▸ **Assigned task**
Should an entry contain an image, omit it and repeat the rest exactly.

[Items from a data source]
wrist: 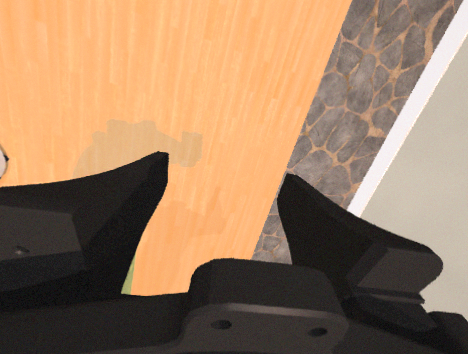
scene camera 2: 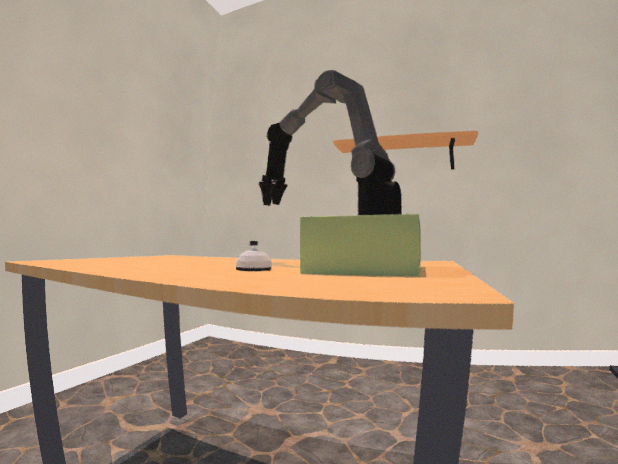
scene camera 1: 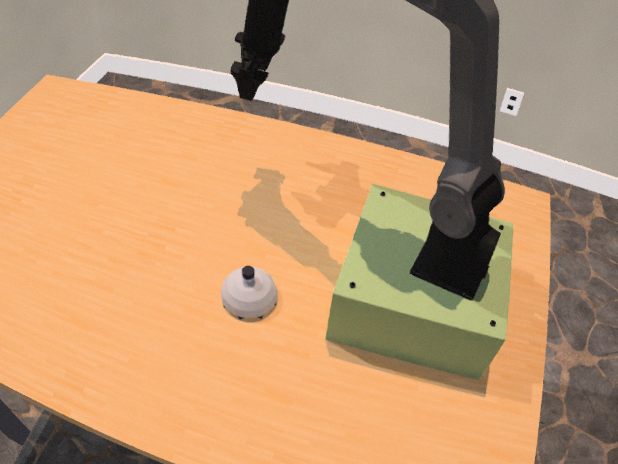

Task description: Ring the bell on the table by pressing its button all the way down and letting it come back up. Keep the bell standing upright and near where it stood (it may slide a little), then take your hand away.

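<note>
A light grey domed bell (scene camera 1: 249,295) (scene camera 2: 253,261) stands upright on the table, with its black button (scene camera 1: 248,272) (scene camera 2: 253,243) up on top. A sliver of the bell (wrist: 2,162) shows at the left edge of the wrist view. My gripper (scene camera 1: 247,98) (scene camera 2: 271,203) (wrist: 226,177) is open and empty, its fingers pointing down. It hangs well above the table and higher than the bell, apart from it, and towards the wall side of the table in scene camera 1.
A green block (scene camera 1: 425,330) (scene camera 2: 360,245) stands on the wooden table (scene camera 1: 125,200) (scene camera 2: 350,290) beside the bell and carries the arm's base. An orange shelf (scene camera 2: 430,140) is on the wall behind the arm. The table's far edge shows in the wrist view.
</note>
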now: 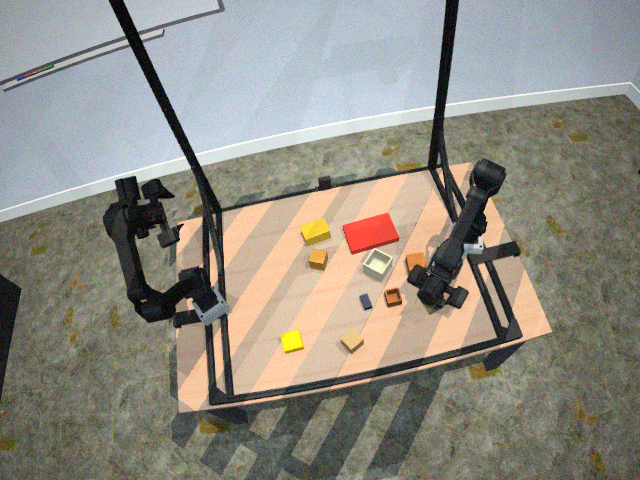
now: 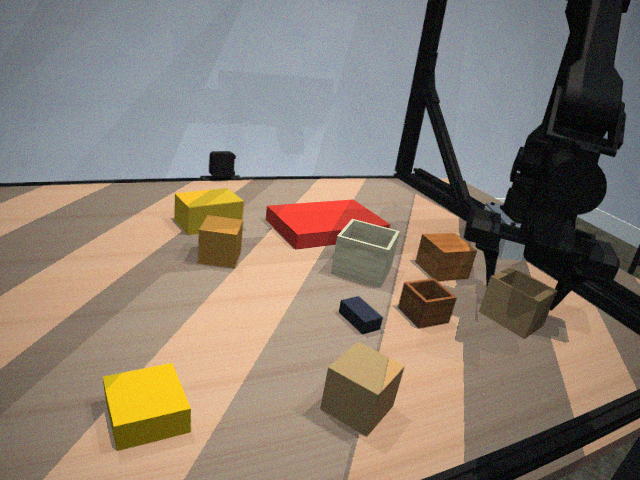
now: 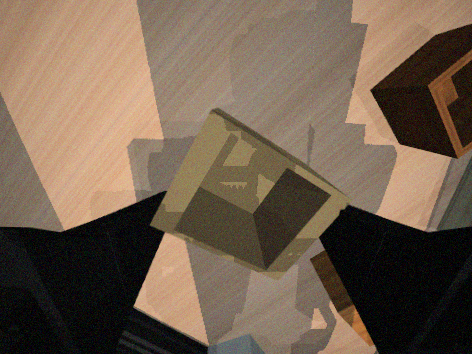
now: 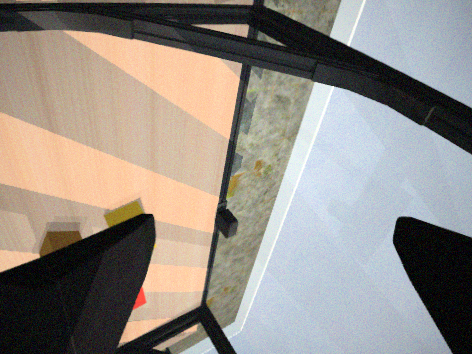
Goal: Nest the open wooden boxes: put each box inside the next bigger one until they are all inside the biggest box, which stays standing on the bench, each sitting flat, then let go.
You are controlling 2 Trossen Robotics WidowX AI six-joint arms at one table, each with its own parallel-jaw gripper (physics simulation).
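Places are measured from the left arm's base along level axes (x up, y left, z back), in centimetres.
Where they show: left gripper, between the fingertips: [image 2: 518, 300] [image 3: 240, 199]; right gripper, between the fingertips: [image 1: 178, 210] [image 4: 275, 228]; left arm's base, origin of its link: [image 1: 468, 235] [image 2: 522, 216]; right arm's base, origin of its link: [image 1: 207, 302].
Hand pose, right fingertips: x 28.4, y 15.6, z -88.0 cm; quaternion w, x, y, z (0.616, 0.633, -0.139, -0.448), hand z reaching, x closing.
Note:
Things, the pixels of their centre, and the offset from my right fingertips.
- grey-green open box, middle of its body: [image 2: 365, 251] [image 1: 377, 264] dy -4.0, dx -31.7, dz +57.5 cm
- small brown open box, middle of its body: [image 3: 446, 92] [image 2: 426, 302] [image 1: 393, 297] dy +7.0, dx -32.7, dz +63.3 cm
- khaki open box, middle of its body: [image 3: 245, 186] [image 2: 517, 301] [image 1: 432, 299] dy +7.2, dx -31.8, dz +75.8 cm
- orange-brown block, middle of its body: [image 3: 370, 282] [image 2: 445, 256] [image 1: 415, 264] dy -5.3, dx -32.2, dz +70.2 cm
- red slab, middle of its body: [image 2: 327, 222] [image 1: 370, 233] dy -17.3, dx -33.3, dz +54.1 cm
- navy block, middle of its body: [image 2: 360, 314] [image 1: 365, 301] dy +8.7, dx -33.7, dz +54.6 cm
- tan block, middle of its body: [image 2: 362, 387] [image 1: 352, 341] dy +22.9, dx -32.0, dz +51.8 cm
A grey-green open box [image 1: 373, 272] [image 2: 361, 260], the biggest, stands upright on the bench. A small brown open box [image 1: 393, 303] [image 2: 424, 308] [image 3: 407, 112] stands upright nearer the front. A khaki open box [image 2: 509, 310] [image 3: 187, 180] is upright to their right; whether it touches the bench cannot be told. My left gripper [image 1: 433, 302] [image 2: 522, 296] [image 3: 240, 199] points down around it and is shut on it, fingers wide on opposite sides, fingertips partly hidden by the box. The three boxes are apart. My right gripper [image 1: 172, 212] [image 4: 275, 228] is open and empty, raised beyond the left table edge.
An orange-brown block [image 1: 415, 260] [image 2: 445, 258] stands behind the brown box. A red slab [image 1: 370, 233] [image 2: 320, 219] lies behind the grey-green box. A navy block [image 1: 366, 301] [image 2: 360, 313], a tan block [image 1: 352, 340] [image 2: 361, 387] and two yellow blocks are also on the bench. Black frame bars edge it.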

▸ **Answer to this problem**
wrist: 
scene camera 2: 
scene camera 1: 

Task description: Ring the bell on the table by pressing its button all the way down and letting it come back up. Keep the bell standing upright and near where it stood (it may slide a little), then take your hand away.

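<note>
A light grey domed bell (scene camera 1: 249,295) (scene camera 2: 253,261) stands upright on the table, with its black button (scene camera 1: 248,272) (scene camera 2: 253,243) up on top. A sliver of the bell (wrist: 2,162) shows at the left edge of the wrist view. My gripper (scene camera 1: 247,98) (scene camera 2: 271,203) (wrist: 226,177) is open and empty, its fingers pointing down. It hangs well above the table and higher than the bell, apart from it, and towards the wall side of the table in scene camera 1.
A green block (scene camera 1: 425,330) (scene camera 2: 360,245) stands on the wooden table (scene camera 1: 125,200) (scene camera 2: 350,290) beside the bell and carries the arm's base. An orange shelf (scene camera 2: 430,140) is on the wall behind the arm. The table's far edge shows in the wrist view.
</note>
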now: 
now: 
now: 
now: 
Goal: Nest the open wooden boxes: put each box inside the next bigger one until they are all inside the biggest box, which stays standing on the bench, each sitting flat, then let go.
You are controlling 2 Trossen Robotics WidowX AI six-joint arms at one table, each with its own parallel-jaw gripper (physics simulation).
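Places are measured from the left arm's base along level axes (x up, y left, z back), in centimetres.
Where they show: left gripper, between the fingertips: [image 2: 518, 300] [image 3: 240, 199]; right gripper, between the fingertips: [image 1: 178, 210] [image 4: 275, 228]; left arm's base, origin of its link: [image 1: 468, 235] [image 2: 522, 216]; right arm's base, origin of its link: [image 1: 207, 302].
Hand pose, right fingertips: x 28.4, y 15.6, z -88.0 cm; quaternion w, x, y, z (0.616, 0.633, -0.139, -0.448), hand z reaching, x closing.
Note:
Things, the pixels of their centre, and the offset from my right fingertips.
- grey-green open box, middle of its body: [image 2: 365, 251] [image 1: 377, 264] dy -4.0, dx -31.7, dz +57.5 cm
- small brown open box, middle of its body: [image 3: 446, 92] [image 2: 426, 302] [image 1: 393, 297] dy +7.0, dx -32.7, dz +63.3 cm
- khaki open box, middle of its body: [image 3: 245, 186] [image 2: 517, 301] [image 1: 432, 299] dy +7.2, dx -31.8, dz +75.8 cm
- orange-brown block, middle of its body: [image 3: 370, 282] [image 2: 445, 256] [image 1: 415, 264] dy -5.3, dx -32.2, dz +70.2 cm
- red slab, middle of its body: [image 2: 327, 222] [image 1: 370, 233] dy -17.3, dx -33.3, dz +54.1 cm
- navy block, middle of its body: [image 2: 360, 314] [image 1: 365, 301] dy +8.7, dx -33.7, dz +54.6 cm
- tan block, middle of its body: [image 2: 362, 387] [image 1: 352, 341] dy +22.9, dx -32.0, dz +51.8 cm
A grey-green open box [image 1: 373, 272] [image 2: 361, 260], the biggest, stands upright on the bench. A small brown open box [image 1: 393, 303] [image 2: 424, 308] [image 3: 407, 112] stands upright nearer the front. A khaki open box [image 2: 509, 310] [image 3: 187, 180] is upright to their right; whether it touches the bench cannot be told. My left gripper [image 1: 433, 302] [image 2: 522, 296] [image 3: 240, 199] points down around it and is shut on it, fingers wide on opposite sides, fingertips partly hidden by the box. The three boxes are apart. My right gripper [image 1: 172, 212] [image 4: 275, 228] is open and empty, raised beyond the left table edge.
An orange-brown block [image 1: 415, 260] [image 2: 445, 258] stands behind the brown box. A red slab [image 1: 370, 233] [image 2: 320, 219] lies behind the grey-green box. A navy block [image 1: 366, 301] [image 2: 360, 313], a tan block [image 1: 352, 340] [image 2: 361, 387] and two yellow blocks are also on the bench. Black frame bars edge it.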

The response to the exercise is now finished.